Newton’s famous Laws of Motion have helped us understand the physical world for over three hundred years. Lately though, they’ve gotten a bad rap for being too basic and dusty to connect with the cutting edge of modern science. Newtonian physics just doesn’t grab the headlines like it used to. Now we’re obsessed with newer evidence the universe doesn’t work like Newton said it should: relativity, string theory, quantum particles, and the Higgs boson.
But let’s not toss away Newton’s Laws just yet. There are lessons we can learn from them, as we struggle to understand the forces that move us and shape our lives. A science lesson is no replacement for faith, but to borrow a phrase from Pastor Rob Bell, in the experience of a human being “everything is spiritual.”
Let’ review what you may not remember from high school physics:
- Objects at rest tend to stay at rest, and objects in motion tend to stay in motion unless acted upon by an unbalanced force. In other words, things are lazy. They tend to keep doing whatever they’re already doing.

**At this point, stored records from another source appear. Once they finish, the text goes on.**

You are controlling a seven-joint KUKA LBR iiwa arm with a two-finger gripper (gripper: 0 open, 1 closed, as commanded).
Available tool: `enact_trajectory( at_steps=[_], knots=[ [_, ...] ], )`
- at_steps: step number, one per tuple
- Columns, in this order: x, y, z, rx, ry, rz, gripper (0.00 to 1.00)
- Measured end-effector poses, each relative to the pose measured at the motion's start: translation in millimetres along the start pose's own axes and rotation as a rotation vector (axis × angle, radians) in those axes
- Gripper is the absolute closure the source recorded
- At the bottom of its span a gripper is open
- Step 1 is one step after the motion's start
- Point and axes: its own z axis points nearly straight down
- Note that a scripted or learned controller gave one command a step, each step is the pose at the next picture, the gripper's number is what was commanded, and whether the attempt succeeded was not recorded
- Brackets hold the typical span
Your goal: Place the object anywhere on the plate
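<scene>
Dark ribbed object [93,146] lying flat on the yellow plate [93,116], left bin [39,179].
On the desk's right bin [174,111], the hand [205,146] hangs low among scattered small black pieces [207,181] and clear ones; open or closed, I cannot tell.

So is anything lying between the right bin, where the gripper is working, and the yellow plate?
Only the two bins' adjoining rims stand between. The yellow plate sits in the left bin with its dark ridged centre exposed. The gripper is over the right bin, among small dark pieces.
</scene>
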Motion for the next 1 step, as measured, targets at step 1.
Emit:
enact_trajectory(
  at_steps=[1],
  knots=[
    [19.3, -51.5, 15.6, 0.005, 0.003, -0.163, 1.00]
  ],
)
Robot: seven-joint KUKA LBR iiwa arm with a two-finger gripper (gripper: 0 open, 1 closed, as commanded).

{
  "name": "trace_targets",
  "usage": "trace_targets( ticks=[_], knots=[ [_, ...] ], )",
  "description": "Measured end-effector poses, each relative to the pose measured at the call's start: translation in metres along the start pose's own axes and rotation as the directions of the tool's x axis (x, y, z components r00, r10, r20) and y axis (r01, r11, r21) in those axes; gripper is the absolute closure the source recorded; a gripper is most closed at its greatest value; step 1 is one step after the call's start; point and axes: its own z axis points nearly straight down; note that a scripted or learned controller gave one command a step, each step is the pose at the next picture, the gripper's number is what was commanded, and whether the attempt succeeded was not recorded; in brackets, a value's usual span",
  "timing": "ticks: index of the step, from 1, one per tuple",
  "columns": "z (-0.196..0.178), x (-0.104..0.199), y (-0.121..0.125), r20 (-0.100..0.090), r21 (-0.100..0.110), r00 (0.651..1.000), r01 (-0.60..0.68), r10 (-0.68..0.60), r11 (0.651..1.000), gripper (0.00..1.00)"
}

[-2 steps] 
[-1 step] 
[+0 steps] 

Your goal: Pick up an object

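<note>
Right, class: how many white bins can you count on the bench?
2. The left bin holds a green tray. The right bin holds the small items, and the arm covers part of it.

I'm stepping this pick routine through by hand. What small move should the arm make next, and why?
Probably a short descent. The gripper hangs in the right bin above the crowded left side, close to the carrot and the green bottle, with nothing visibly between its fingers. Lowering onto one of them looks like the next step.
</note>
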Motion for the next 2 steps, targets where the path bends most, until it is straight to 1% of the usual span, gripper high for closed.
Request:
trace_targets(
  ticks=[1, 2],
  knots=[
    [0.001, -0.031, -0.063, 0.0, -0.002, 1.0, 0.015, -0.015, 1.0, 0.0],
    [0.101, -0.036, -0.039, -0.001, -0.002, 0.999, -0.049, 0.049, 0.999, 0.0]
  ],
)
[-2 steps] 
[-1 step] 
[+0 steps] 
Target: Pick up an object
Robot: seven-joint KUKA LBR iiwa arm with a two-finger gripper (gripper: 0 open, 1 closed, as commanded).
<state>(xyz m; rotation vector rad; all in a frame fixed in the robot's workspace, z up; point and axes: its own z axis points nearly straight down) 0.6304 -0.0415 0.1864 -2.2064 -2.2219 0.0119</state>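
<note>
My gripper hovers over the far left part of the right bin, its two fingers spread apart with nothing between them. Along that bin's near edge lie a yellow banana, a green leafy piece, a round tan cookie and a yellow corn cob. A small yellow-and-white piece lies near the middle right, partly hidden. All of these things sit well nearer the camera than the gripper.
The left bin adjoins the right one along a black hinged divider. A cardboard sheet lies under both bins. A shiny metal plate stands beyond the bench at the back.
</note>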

- The acceleration of an object as produced by a net force is (a) directly proportional to the magnitude of the net force, (b) in the same direction as the net force, and (c) inversely proportional to the mass of the object. In other words, the bigger a thing is, the harder it is to change its laziness.
- For every action, there is an equal and opposite reaction. In other words, if you push on something, you’re always going to have some push-back.
Let’s count these down, 3-2-1, with that third law first.
Newton’s 3rd Law: The Law of Push-Back
You’re struggling against something in your life. You could be trying to finish a project, get a job, work on a personal relationship goal, whatever. Remember Newton’s 3rd Law of Motion. I’m not trying to spout metaphysical voodoo at you, or misuse sound scientific principles. Just… draw a lesson from it. For every action, there is an equal and opposite reaction. The way the universe we’re in works, is that forces tend to be opposed by other forces.
Sitting in a chair, you may feel you’re doing nothing at all, but you’re constantly exerting force downward on the chair, and the chair is exerting force upward on you. That’s what keeps you from falling through! If you push your hand against a wall, not only are you exerting force on the wall, the wall is exerting equal force back on you, or else it would move. Now, here’s the important part: Anything, literally anything that you move- be it a pencil, a couch cushion, a cereal box, or a refrigerator- exerts equal force back on you while you’re moving it. In some way, maybe the same is true for projects, job searches, and relationship goals.
The lesson: You’re going to experience push-back in life. Expect it.
Newton’s 2nd Law: The Law of Proportion
Now for the second law, which is represented by the equation Force = Mass x Acceleration. Force is the push or pull you put on something, Mass is how big and heavy it is, and Acceleration is how much it moves. Simply put, the bigger something is, the more force it takes to move it.
For example, if you place your refrigerator on a clear floor and kick it as hard as you can, you might move it a little. However, if you then place a soccer ball on the floor and apply the same amount of force, you’ll probably break a window. The same force applied to an object with smaller mass produces much greater acceleration. By the same token, it’s simply going to take more force for you to accelerate the refrigerator the same way you accelerate the soccer ball.
Maybe the things you’re trying to accomplish that seem to require so much effort are simply bigger, more important things in your life. Sometimes we accept things aren’t worth doing if they’re taking a lot of energy out of us, or the best uses of our time are all those projects that feel easiest to do. But maybe that’s not it at all. Maybe the easy things are simply smaller, less important endeavors. Maybe the goals we have to work hardest on are so intensive because they’re the biggest achievements.
The lesson: Bigger changes require bigger attention and energy from you.
Newton’s 1st Law: The Law of Persistence
Objects at rest tend to stay at rest. We live in a “lazy” universe where things like to keep doing what they’re doing. Yes, things change, but they only change because of forces acting on them. Your life is a hotbed of inertia if you just train yourself to look for it.
Objects in motion tend to stay in motion with the same speed and in the same direction. This is the beautiful clincher to the more personal side of Newton’s Laws. Here’s how the universe works: the more mass something has, the greater its inertia, and the more force it takes to stop it. It may take a while to get a big train started down the track, but once it reaches top speed, it’s a force to be reckoned with. The big, important changes in your life may be hard to get started. They may require more time and energy than you ever thought you’d have to spend on them. But once they’re in motion, they just might keep going on their own and carry you wherever you want to go.
The lesson: The biggest changes are always hardest at the beginning. It gets easier from there.
Well, that’s all Sir Newton has for us this week. Hang in there, guys. Scientifically speaking, it may not actually be darkest just before dawn (that time is between midnight and 1:00), but the biggest masses to accelerate really are the ones that require the most force. So keep pushing!